Theme: The World’s Theology and Agenda
In this week’s lessons, we see how the church can fall into becoming like the world, and so lose sight of thinking and acting the way God has laid out in Scripture.
Scripture: 2 Timothy 3:1-5
Yesterday we considered the first aspect of a secular church. Today we look at the second and third items.
2. The world’s theology. We can deal with this second point more briefly because the world’s theology is perfectly obvious. It says that there’s nothing much wrong with men and women and that we don’t need a savior, perhaps only a little bit of help. The church has begun to buy into this theology as well.

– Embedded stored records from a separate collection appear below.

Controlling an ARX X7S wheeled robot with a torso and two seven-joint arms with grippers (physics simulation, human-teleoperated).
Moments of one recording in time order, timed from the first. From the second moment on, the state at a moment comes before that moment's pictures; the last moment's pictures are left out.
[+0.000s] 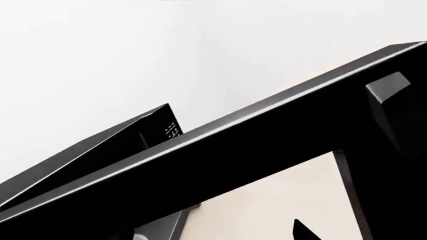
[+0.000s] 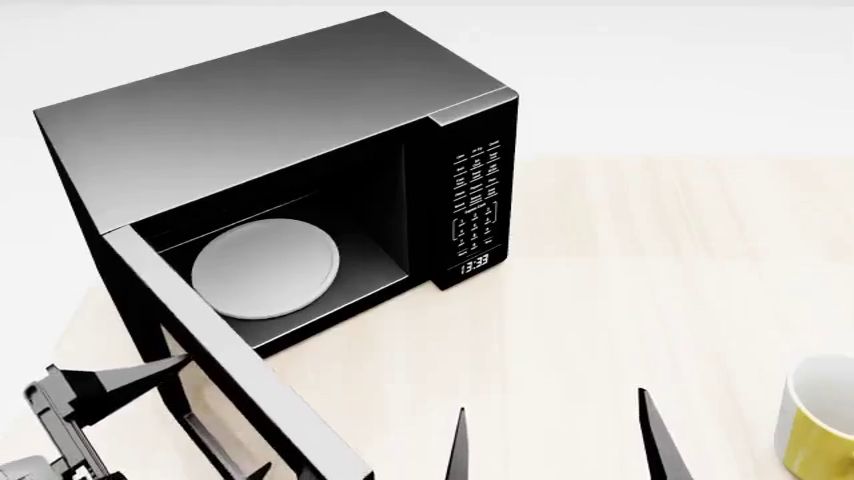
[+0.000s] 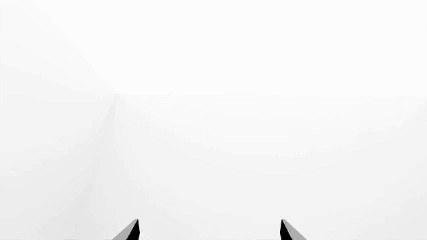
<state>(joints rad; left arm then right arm) -0.29 -0.49 0.34 -0.16 -0.25 0.34 0.52 -0.04 0.29 -0.30 -0.21 -0.02 -0.68 0.30</state>
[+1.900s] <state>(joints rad) -0.52 -0.26 0.39 -0.53 -0.10 0.47 0.37 -0.02 0.32 -0.32 -0.18 0.03 -0.66 0.33</state>
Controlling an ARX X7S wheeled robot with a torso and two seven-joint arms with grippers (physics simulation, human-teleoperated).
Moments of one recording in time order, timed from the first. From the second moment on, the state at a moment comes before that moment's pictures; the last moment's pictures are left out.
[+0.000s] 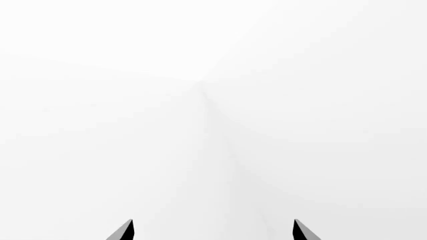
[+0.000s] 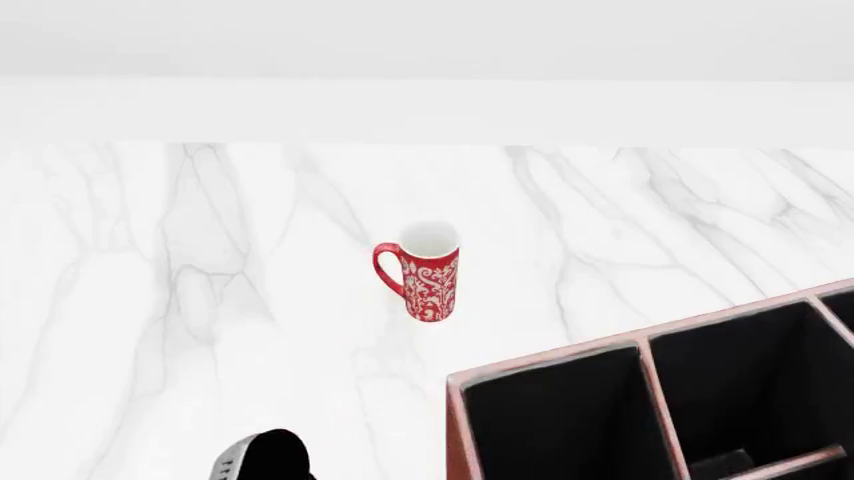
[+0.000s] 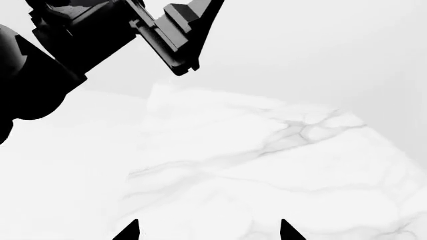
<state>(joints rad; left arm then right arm) 0.50 -0.02 -0.50 1.05 0.34 -0.04 -0.19 0.75 0.60 -0.83 -0.76 0.88 0.72 -0.24</state>
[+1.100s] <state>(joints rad) 0.48 -0.02 -0.49 1.05 0.36 -0.06 -0.18 0.69 0.66 -0.89 -0.70 0.87 0.75 -0.21</state>
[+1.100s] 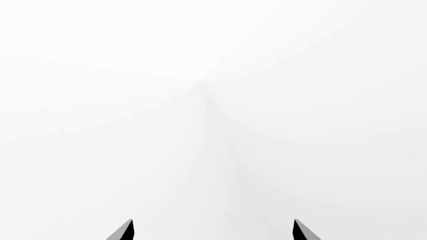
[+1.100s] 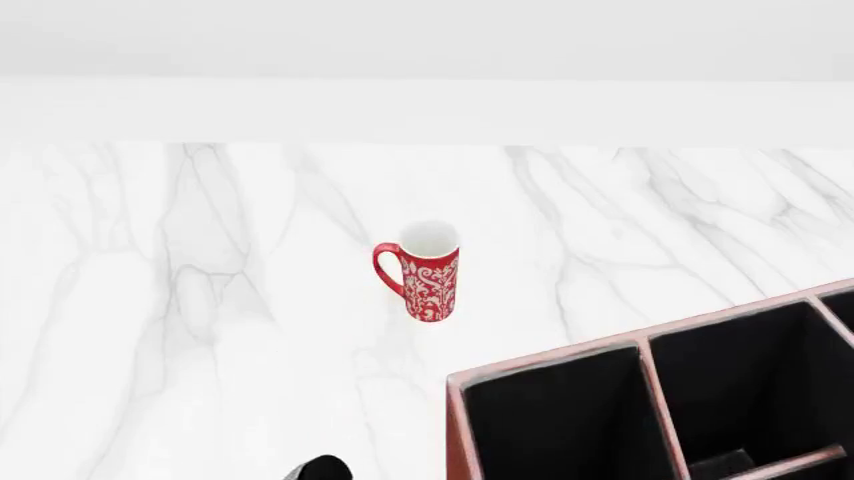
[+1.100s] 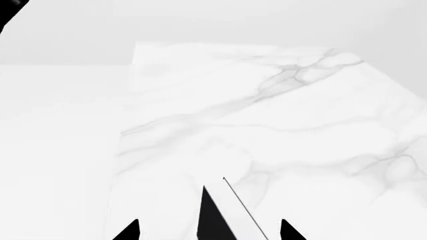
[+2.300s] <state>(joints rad) 0.45 -0.02 -0.47 1.05 0.39 -0.09 -0.17 0.60 0.64 -0.94 -0.52 0.75 0.66 -0.20</state>
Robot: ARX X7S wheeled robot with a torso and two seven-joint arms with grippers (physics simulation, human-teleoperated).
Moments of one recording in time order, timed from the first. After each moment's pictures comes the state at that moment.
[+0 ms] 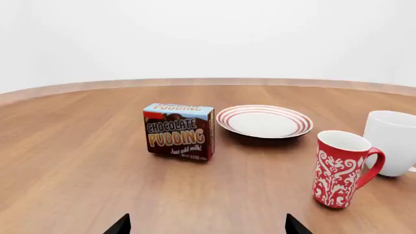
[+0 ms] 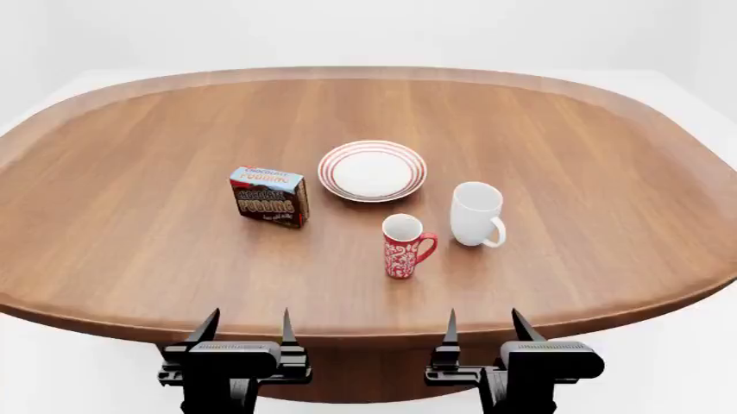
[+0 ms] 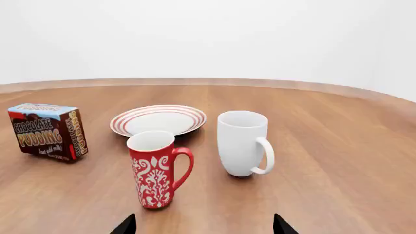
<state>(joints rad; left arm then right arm) 0.00 0.00 0.00 0.00 0.00 0.00 0.00 0.00 0.00 0.00 0.00 0.00 0.00 0.00</state>
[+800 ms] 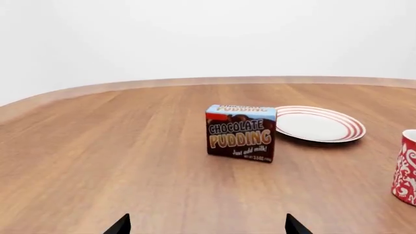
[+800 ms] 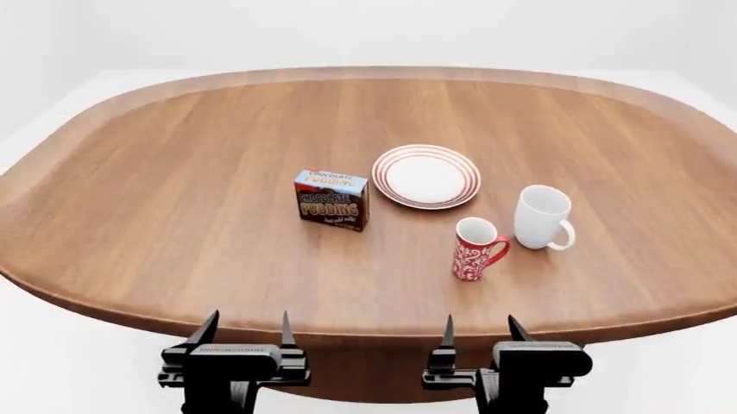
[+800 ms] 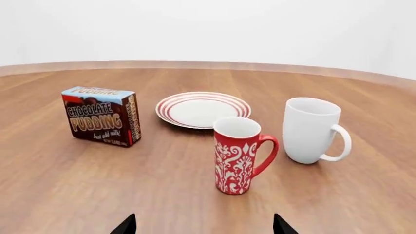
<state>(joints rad) -0.01 -0.07 0.08 -0.04 -0.06 0.04 -0.08 0.02 0.07 -0.09 0.04 0.05 0.04 0.10</state>
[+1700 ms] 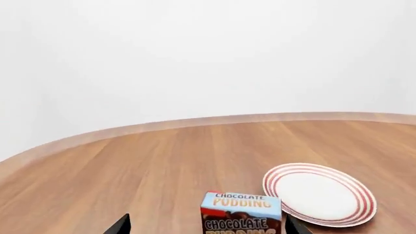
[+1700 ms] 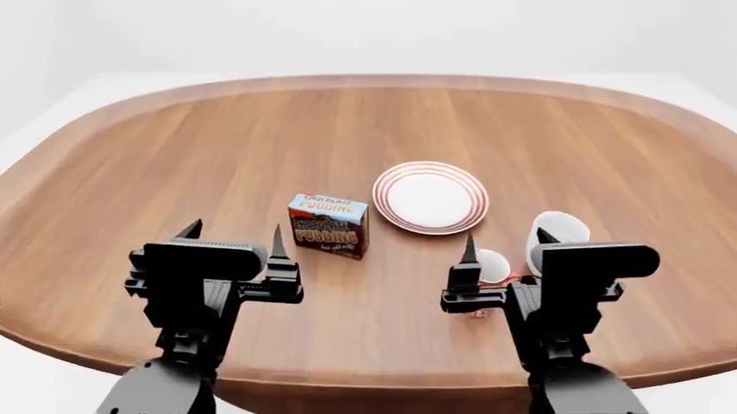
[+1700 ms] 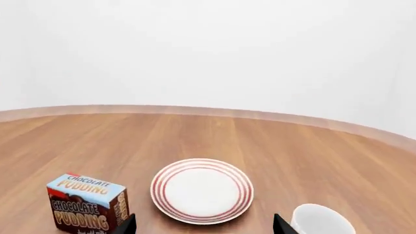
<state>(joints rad) -0.25 -0.17 0.09 0.53 -0.17 -0.70 -0.13 0.24 0.18 -0.07 -0.55 0.20 0.75 0.15</state>
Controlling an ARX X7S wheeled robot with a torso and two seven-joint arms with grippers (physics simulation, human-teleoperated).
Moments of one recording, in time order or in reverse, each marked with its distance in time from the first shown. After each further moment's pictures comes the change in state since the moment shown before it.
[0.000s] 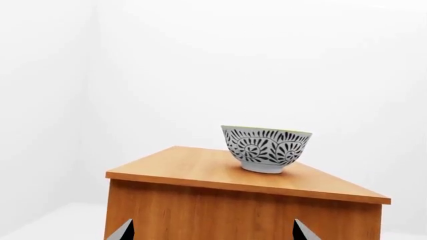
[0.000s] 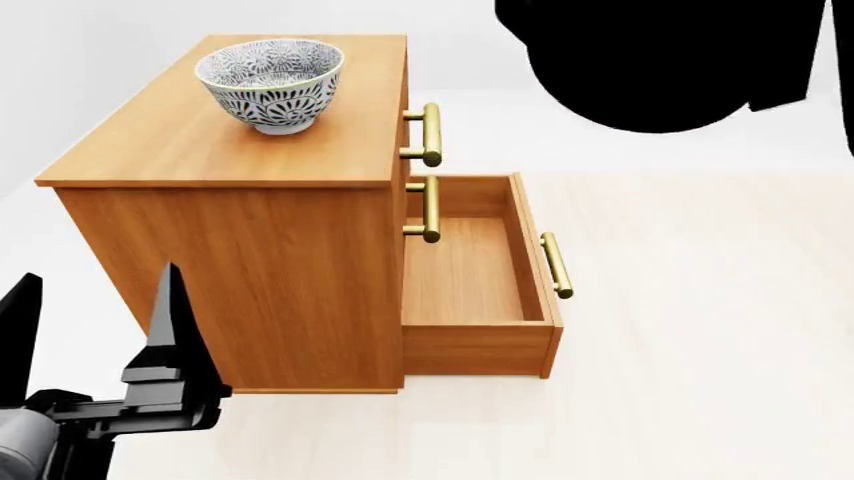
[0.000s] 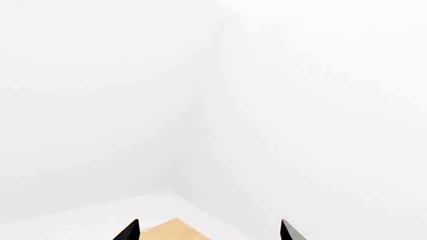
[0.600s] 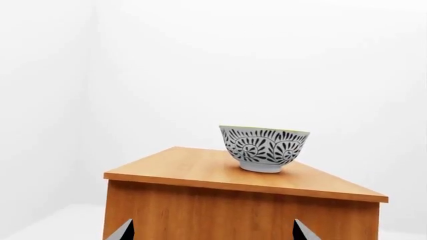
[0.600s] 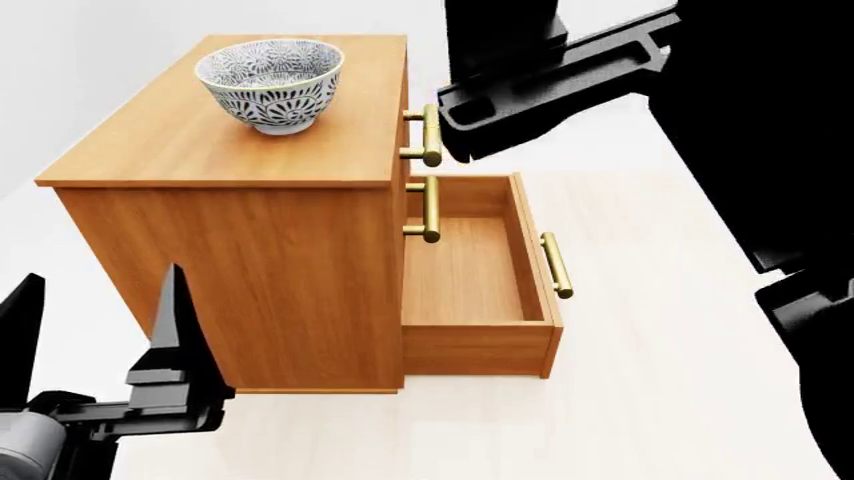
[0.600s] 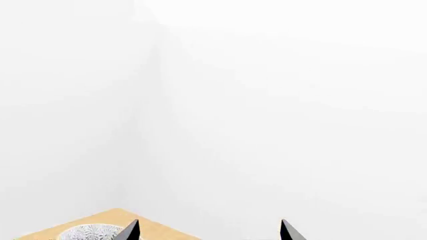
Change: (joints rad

This does not mean that the church of Jesus Christ, going by that name, necessarily abandons the terminology. It’ll still speak of sin and salvation and faith and evangelism and Jesus and all these things, but it doesn’t mean by these terms the things that the church has traditionally meant. When the church used to speak of sin, it meant transgression of the law of God. It meant rebellion against God. It meant what was basically wrong with the human race. In the new theology, the word sin is used, but sin basically means something that’s wrong with the social structures and can easily be changed.
When the modern theology speaks of salvation, it doesn’t mean salvation from sin by the work of Christ. It simply means deliverance from the oppression inherent in the structures. When it speaks of faith, it means commitment to social change. When it speaks of evangelism, it means proclaiming the gospel of revolution. When it speaks of Jesus, it doesn’t speak of the one who is God come to this earth to redeem us from our sins. It speaks only of one who is an example which all of us should follow.
3. The world’s agenda. Now the secular church says that whatever the world does, we ought to do. In other words, whatever the world has as a high priority, this should be our priority too. Is the world interested in hunger? That should be a priority of the church. Is the world interested in revolution or liberation? That should be a priority of the church. Whatever the social concern is, this should be our priority, so the secular church maintains.
Now this doesn’t mean that concerns of the world should never also be, in certain and correct ways, the concerns of the church. Perhaps we who are evangelicals have been guilty of not being concerned enough with that which concerns our secular contemporaries.
But what I mean is that the priorities of the world should not be the church’s priorities. Our priorities must be determined, not by what we hear on the news at 6:00 on a weekday evening, but rather, the priorities that are set forth for us in the pages of the Word of God. The church’s agenda is to be the proclamation of the gospel, the building of the church, the establishing of righteousness—first of all in the Christian community and then, God giving us grace, in the world at large as we’re enabled to put these principles into practice.
Study Questions:

How does the world’s theology differ from the theology of the Bible?
What are some concerns of the world that should be the church’s concerns as well?

Reflection: List some goals of the secular culture today that are opposed to the church’s agenda.
Application: For those areas of secular concern that the church should also care about, how can you and your church try to make a difference for the benefit of others?